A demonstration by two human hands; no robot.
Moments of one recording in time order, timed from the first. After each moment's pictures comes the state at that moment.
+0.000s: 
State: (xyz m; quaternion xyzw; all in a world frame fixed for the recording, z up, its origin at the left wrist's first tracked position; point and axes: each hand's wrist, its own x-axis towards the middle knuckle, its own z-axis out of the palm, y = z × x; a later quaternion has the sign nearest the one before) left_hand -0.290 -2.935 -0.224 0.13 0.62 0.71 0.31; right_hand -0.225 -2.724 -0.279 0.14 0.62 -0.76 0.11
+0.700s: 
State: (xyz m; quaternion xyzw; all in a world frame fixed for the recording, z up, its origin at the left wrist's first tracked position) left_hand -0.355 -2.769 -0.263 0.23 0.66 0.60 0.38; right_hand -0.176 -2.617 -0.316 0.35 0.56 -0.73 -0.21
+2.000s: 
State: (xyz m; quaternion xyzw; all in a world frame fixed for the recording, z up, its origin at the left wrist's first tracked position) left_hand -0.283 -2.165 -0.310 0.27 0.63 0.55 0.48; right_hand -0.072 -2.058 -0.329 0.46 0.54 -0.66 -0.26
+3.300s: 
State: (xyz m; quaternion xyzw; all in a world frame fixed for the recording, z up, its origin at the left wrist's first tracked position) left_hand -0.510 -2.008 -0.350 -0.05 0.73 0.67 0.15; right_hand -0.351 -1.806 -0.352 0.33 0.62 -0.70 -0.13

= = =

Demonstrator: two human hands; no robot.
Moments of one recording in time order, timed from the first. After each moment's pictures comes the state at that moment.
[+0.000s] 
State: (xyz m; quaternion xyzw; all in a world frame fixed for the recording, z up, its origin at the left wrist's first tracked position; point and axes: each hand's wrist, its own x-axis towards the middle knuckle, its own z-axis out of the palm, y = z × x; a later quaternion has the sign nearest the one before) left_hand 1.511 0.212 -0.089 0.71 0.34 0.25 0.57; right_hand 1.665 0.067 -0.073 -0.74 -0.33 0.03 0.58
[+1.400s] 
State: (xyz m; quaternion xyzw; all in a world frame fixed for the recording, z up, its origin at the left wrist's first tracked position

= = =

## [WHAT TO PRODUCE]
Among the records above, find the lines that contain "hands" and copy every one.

## [RESULT OF THIS TASK]
A demonstration by two human hands; no robot.
Demonstrator: two human hands; no robot.

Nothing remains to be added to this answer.